À l’ouverture de la deuxième session de la XIVe législature, mardi à Libreville, le député du 1er siège Canton Océan-Ozouri, dans le département de Bendjé, Raphaël Christian Pekoue, a placé les préoccupations de ses électeurs au cœur de son action. Après plusieurs semaines d’intersession sur le terrain, l’élu demande au Gouvernement de tenir compte des difficultés exprimées par les populations, notamment dans la préparation du budget 2027.
Durant cette période, Raphaël Christian Pekoue dit avoir multiplié les échanges avec les habitants de sa circonscription. Santé, éducation, routes, transport, accès à l’eau potable et à l’électricité, désenclavement et pouvoir d’achat figurent parmi les principales préoccupations relevées.
Pour le député, ces attentes doivent désormais trouver une place dans les débats de l’Assemblée nationale. Les décisions prises à Libreville ne peuvent, selon lui, rester éloignées des réalités vécues dans les quartiers et les villages.
« Nos populations ne demandent pas l’impossible. Elles demandent des résultats », soutient Raphaël Christian Pekoue.
Le budget 2027 constitue ainsi l’un des principaux enjeux de cette nouvelle session parlementaire. L’élu souhaite voir les ressources publiques orientées vers des besoins concrets, notamment la réhabilitation des structures sanitaires, l’amélioration des écoles, les infrastructures routières, les transports, les services essentiels et la lutte contre la vie chère.
Raphaël Christian Pekoue entend aussi renforcer son rôle de contrôle de l’action gouvernementale. Il veut suivre les engagements pris, examiner l’exécution des investissements et interpeller l’Exécutif lorsque les résultats attendus ne sont pas au rendez-vous.
« Un député de terrain ne doit pas seulement revenir vers les populations avec des comptes rendus. Il doit revenir avec des réponses concrètes », défend-il.

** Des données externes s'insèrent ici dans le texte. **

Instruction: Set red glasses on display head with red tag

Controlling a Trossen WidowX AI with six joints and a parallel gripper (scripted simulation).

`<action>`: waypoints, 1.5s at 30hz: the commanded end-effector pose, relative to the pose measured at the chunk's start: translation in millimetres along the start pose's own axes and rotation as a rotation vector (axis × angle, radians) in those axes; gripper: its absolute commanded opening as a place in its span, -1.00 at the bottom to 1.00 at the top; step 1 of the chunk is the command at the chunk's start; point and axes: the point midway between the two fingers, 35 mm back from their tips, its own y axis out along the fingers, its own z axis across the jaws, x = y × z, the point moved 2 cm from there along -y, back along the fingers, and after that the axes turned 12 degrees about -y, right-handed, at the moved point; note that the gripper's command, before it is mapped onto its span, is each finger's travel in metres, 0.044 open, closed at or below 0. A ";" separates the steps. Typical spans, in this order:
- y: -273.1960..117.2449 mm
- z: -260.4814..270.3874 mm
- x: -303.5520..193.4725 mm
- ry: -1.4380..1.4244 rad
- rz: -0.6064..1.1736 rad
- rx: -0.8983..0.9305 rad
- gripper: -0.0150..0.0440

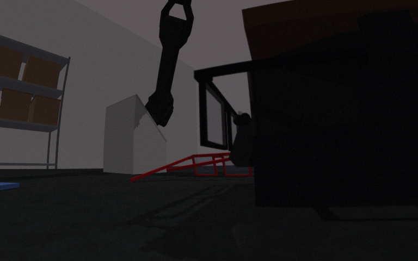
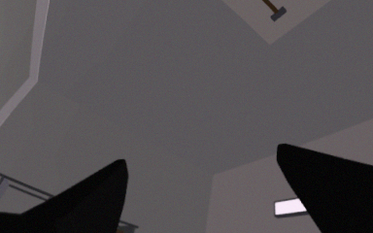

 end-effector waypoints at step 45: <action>-336.7 309.7 47.6 0.049 -1.316 1.159 0.19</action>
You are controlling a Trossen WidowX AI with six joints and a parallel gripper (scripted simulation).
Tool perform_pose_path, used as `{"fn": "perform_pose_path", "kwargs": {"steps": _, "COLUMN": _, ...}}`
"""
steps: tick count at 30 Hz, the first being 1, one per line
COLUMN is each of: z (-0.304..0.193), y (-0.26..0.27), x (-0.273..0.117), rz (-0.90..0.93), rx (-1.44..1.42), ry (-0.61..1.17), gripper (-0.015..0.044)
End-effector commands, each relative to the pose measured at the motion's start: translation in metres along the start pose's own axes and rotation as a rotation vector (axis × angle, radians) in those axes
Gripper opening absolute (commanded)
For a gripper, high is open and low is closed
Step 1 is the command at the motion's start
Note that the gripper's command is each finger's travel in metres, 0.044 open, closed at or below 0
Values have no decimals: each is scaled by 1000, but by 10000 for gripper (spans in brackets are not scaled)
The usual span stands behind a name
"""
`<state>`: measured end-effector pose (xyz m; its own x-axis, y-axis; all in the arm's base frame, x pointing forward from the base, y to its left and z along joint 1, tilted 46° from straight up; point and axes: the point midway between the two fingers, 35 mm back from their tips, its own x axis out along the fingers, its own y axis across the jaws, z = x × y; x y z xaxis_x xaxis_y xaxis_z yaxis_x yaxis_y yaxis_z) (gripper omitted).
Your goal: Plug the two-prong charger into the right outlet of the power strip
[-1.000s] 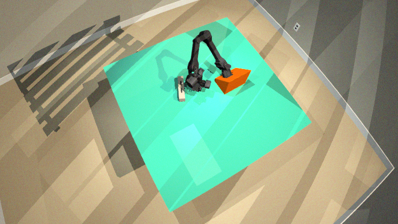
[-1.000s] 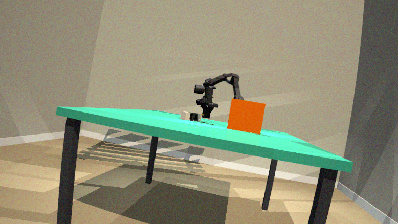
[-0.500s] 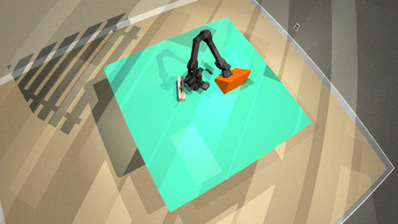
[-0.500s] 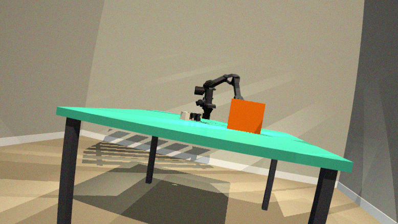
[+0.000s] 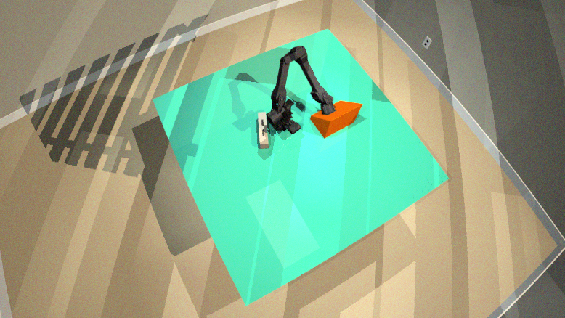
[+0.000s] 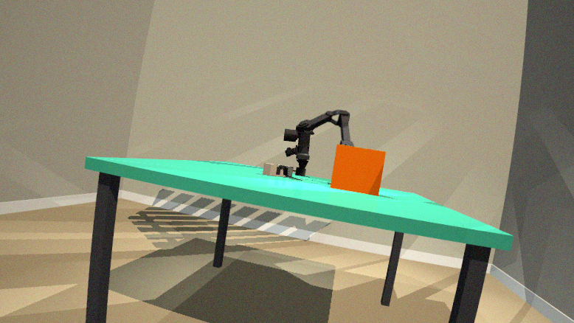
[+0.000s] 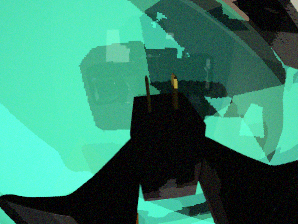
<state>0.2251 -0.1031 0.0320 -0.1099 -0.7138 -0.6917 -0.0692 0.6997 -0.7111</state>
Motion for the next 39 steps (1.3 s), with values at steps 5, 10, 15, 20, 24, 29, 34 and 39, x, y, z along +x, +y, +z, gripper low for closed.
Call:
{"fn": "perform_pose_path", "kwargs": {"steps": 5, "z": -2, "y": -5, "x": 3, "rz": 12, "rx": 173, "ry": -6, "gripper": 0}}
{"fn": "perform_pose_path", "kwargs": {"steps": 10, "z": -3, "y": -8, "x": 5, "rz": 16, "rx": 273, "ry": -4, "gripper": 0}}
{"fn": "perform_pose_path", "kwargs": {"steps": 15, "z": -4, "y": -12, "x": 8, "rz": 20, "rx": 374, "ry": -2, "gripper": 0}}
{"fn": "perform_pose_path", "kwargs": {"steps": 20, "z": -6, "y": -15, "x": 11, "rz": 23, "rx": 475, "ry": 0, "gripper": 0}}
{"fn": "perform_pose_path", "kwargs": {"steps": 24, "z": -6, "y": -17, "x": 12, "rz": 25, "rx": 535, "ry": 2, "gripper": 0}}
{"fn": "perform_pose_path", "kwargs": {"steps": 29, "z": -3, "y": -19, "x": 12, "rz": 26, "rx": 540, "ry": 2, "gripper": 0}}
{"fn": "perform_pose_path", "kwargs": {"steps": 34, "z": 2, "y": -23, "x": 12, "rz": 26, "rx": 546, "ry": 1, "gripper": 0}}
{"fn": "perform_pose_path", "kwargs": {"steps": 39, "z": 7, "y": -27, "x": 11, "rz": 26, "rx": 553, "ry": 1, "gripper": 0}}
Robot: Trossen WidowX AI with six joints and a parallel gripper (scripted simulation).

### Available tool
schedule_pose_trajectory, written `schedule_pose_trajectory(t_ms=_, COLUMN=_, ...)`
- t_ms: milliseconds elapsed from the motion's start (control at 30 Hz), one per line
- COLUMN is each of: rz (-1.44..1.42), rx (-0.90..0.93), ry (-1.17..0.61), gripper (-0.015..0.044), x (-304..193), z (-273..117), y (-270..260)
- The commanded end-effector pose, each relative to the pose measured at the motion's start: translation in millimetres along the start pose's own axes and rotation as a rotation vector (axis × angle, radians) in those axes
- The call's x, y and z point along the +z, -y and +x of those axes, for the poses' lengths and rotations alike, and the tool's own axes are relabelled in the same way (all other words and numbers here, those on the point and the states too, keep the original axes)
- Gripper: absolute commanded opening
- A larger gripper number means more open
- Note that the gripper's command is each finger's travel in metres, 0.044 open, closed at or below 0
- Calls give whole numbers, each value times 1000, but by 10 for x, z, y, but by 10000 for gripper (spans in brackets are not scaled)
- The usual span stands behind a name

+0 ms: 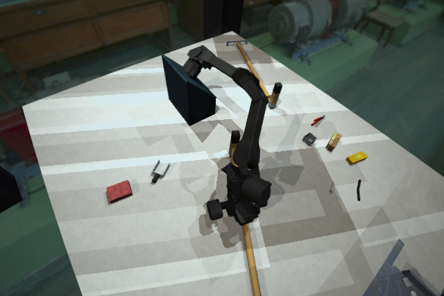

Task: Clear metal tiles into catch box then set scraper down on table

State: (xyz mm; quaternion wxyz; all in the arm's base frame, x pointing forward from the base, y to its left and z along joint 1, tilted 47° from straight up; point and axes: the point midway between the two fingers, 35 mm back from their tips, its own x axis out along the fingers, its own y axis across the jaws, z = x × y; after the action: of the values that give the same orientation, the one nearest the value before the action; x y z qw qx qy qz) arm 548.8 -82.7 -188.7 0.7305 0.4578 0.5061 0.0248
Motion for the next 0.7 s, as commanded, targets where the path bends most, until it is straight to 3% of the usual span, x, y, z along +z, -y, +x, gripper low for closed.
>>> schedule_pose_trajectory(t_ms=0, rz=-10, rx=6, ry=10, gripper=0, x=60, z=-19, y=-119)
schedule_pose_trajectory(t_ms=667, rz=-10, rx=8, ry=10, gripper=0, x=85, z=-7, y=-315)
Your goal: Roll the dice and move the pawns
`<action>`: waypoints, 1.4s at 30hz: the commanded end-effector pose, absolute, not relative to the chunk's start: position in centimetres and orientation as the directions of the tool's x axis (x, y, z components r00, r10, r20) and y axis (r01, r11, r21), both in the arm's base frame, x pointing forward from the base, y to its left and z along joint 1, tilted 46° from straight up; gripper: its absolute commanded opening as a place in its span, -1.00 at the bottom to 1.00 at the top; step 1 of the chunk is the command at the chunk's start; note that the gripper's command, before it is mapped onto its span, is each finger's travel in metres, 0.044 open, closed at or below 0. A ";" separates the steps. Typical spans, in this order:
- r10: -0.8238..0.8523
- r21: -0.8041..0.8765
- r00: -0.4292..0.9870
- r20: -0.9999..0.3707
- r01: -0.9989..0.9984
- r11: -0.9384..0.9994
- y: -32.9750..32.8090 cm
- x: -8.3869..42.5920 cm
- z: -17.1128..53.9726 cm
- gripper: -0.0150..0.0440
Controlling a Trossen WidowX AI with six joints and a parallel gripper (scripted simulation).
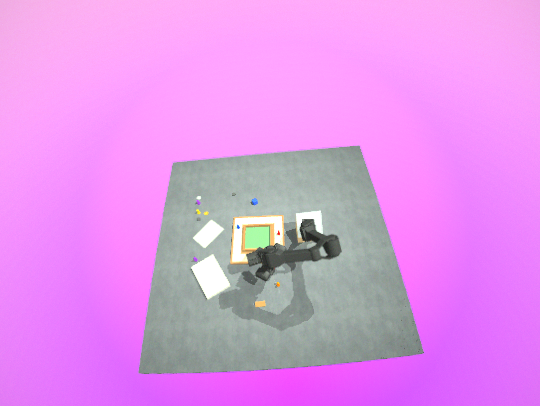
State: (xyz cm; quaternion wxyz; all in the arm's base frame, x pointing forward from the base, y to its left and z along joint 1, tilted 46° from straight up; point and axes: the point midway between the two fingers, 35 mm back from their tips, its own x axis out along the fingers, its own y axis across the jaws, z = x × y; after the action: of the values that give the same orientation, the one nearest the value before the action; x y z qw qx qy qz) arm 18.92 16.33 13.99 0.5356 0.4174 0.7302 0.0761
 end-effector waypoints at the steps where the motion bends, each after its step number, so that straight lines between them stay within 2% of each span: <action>1: 0.695 0.566 -0.076 -0.715 0.521 0.639 15.2 19.2 15.4 -0.49; 14: 0.708 0.564 -0.078 -0.702 0.546 0.619 12.4 19.4 18.2 -0.49; 42: 0.694 0.188 -0.073 -0.716 0.937 0.293 5.2 26.8 6.6 -0.49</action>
State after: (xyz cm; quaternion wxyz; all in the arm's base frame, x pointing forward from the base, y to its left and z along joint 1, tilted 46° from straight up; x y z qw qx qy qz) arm 26.48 6.03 7.99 0.3898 0.5596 0.7181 -0.1388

La même exigence concerne le Programme national de croissance et de développement. Pour l’élu de Bendjé, les orientations nationales doivent produire des effets visibles dans la vie quotidienne. Routes réhabilitées, écoles fonctionnelles, centres de santé équipés, meilleure desserte en eau et en électricité ou encore amélioration du pouvoir d’achat constituent, à ses yeux, les véritables critères d’évaluation de l’action publique.
À l’approche de l’examen du budget 2027, son message au Gouvernement tient en une formule : « Le Gouvernement doit entendre la voix du terrain ! ».